“买药?”秦致远冷笑了一声,“是买药,还是替罗朗补上广州那边欠下的赌资?”
电话那头明显停顿了一瞬,随即罗媛嗓音更尖,更硬,里头却带着点心虚:“你瞎扯什么!那钱就是给妈买营养品的!秦致远,你别扯远了!我知道你心里还在怨我,想拿这事压我认错,我跟你说,没门!钱赶紧打过来,要是把我妈气出事,我跟你算账!”
“罗媛。”
秦致远打断了她滔滔不绝。
车子正开进一条树荫路,透过挡风玻璃的光线有点晃眼。
他眯了下眼睛,像在陈述一个简单事实般平静:
“你是不是忘了,上午我们刚从民政局出来。”
“那又咋样?”罗媛底气十足,“好歹做过三年夫妻,你都叫了她三年妈了,给点赡养费不应该吗?你一年挣几百万,会在乎这两万八?”
听着这套歪理,秦致远只觉得可笑。
这就是他追了五年、娶回家的女人。
这就是他这些年拼命维持的所谓小家。
贪得无厌,短视,又一点羞耻心都没有。
“罗媛,你给我听清楚。”
秦致远字字清楚,声音不重,却透着股冷硬的力道:
“都离婚了,她还能算是我妈?”
电话那头顿时静了。
像被谁按了静音,连呼吸都听不见。
秦致远没给她缓的机会,接着道:
“既然离净了,她对我来说,就是个跟我毫无血缘的陌生老太太,我秦致远有点钱,也没好心到去供养前妻的妈,更没义务替你那废物弟弟兜底。”
“不光生活费停了,你的副卡我也挂失注销了。房子是我婚前全款买的,门锁密码已经改了,你的东西我会让人打包寄回罗家。”
“以后别再打我电话,我们之间,如果还有联系,也只会是法院的文书。”
说完,秦致远直接按掉了通话。
“嘟——嘟——嘟——”
罗家客厅里,罗媛握着手机愣在原地,脸色一阵红一阵白,又慢慢发青。
“咋……咋说的?”罗桂香赶紧凑过来,一脸紧张,“钱什么时候能到?”
罗媛慢慢放下手机,耳边还回响着秦致远那句冷冰冰的反问——
“都离婚了,她还能算是我妈?”
这话就像一巴掌甩在她脸上,把她那点“秦致远离不开我”的优越感彻底打碎。
“妈……”罗媛嗓子发紧,“他说……你跟他没关系了,他一分钱都不会给了。”
“什么?!”刘桂芝嗓门拔高,猛地从沙发上蹿起来,“这个没良心的东西!翅膀硬了是吧!不行,这钱他必须给!要是敢不给,我明天就去他公司堵门!看他这个大领导还要不要脸!”
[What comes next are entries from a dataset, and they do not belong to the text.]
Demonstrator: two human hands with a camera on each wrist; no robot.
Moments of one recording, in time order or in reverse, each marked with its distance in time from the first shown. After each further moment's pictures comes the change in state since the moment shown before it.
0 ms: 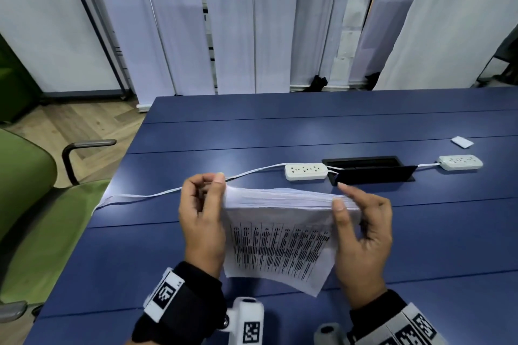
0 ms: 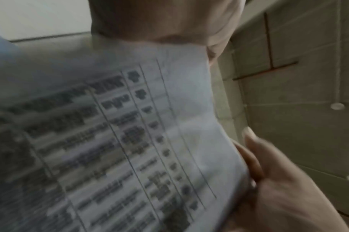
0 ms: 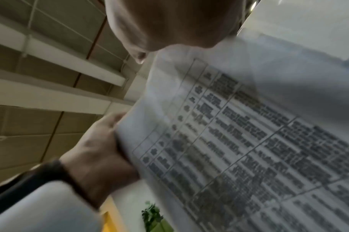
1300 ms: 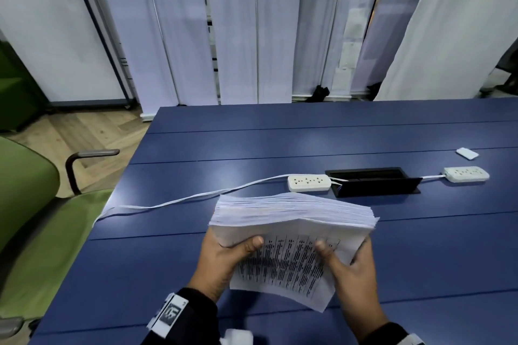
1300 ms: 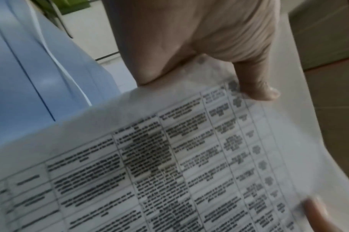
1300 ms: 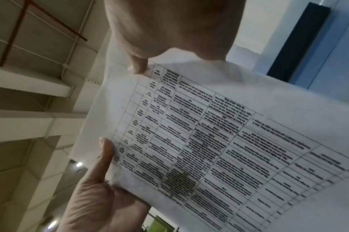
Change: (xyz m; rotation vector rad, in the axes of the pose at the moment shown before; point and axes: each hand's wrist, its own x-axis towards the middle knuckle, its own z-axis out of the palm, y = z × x) left_hand -0.001 -0.043 -0.035 0.053 -0.471 -0.303; right_hand -0.017 0.042 -0.006 0.285 -0.193 0.525
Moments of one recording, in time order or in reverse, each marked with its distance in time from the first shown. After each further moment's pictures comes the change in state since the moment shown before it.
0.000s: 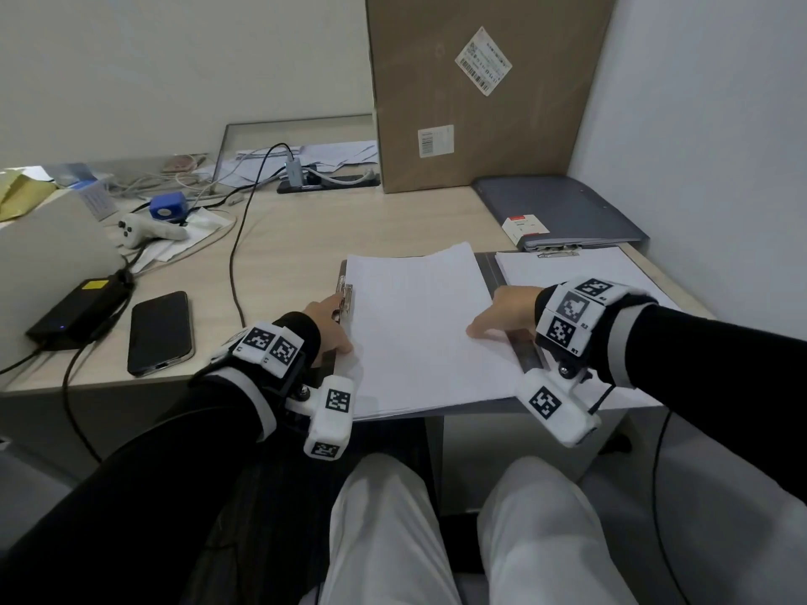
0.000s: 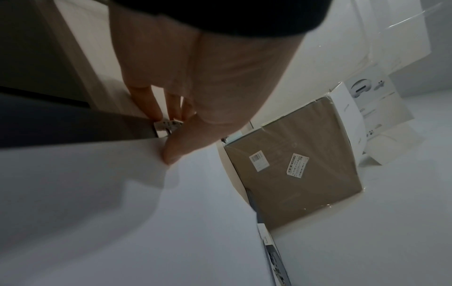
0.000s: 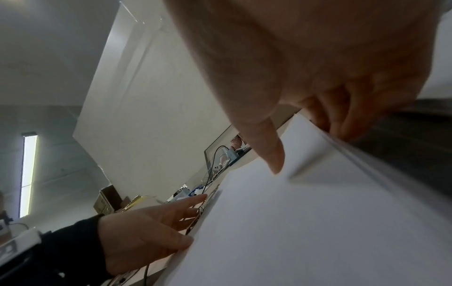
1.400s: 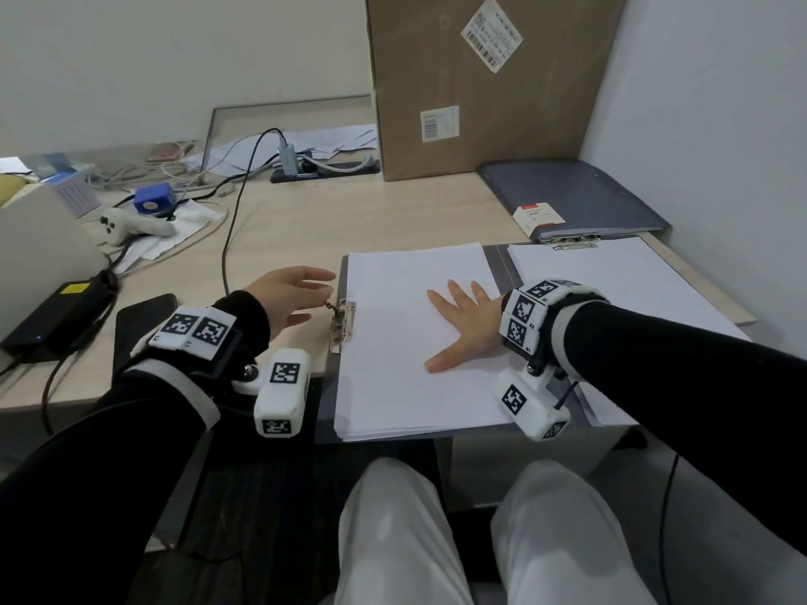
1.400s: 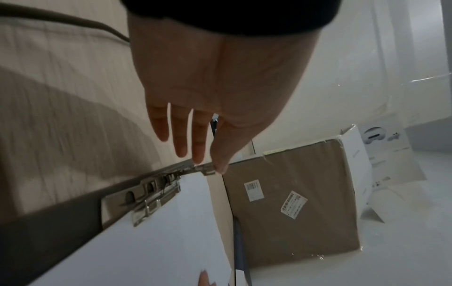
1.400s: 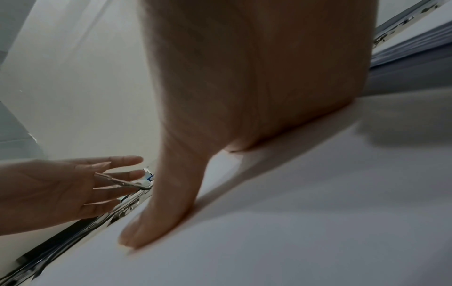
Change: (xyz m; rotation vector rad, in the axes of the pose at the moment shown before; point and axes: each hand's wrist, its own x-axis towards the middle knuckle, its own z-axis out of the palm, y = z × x) left_hand 0.019 -0.031 -0.040 -0.746 -0.046 0.107; right_hand 0.037 -0.026 0.030 -0.443 -0.127 -0.273
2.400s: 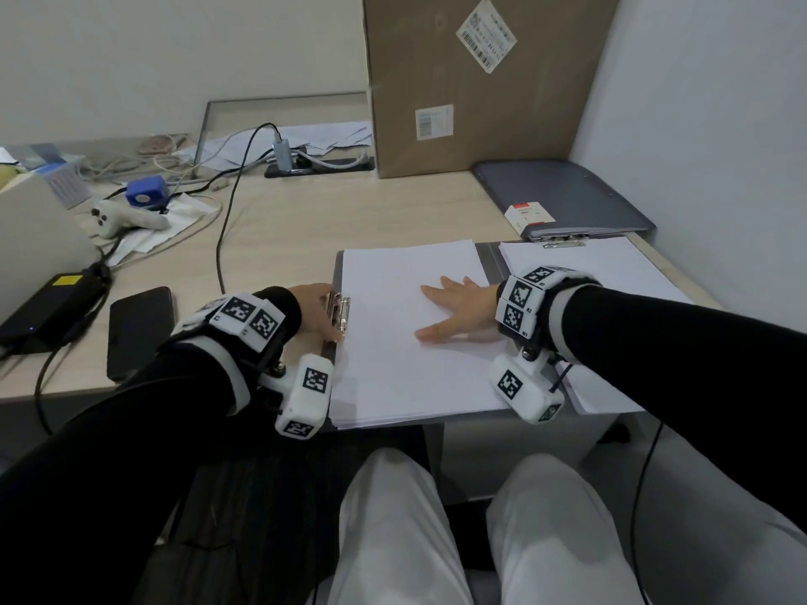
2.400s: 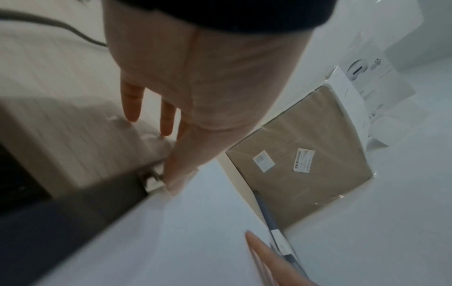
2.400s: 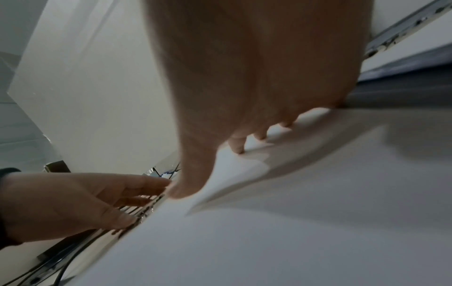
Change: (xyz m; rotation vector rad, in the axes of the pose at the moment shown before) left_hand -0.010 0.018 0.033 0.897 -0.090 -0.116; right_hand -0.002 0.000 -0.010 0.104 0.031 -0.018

叶景诚也急得直哆嗦,一把抓住叶清岚的胳膊:“姐!他要是真不打钱过来我咋办?那个放码的说了,要是明天还不上,就要砸我一只手啊!姐你赶紧想辙啊!”
望着乱成一锅粥的母亲和弟弟,叶清岚第一次感到一种从没体验过的窒息。
以前,无论发生什么,只要她回头,周启衡就在那里,像一堵墙一样帮她挡住所有麻烦,把一切烂摊子收拾净。
可现在,这堵墙塌了。
准确点说,是自己搬走了。
只剩她一个人,赤手空拳地站在现实的暴雨里。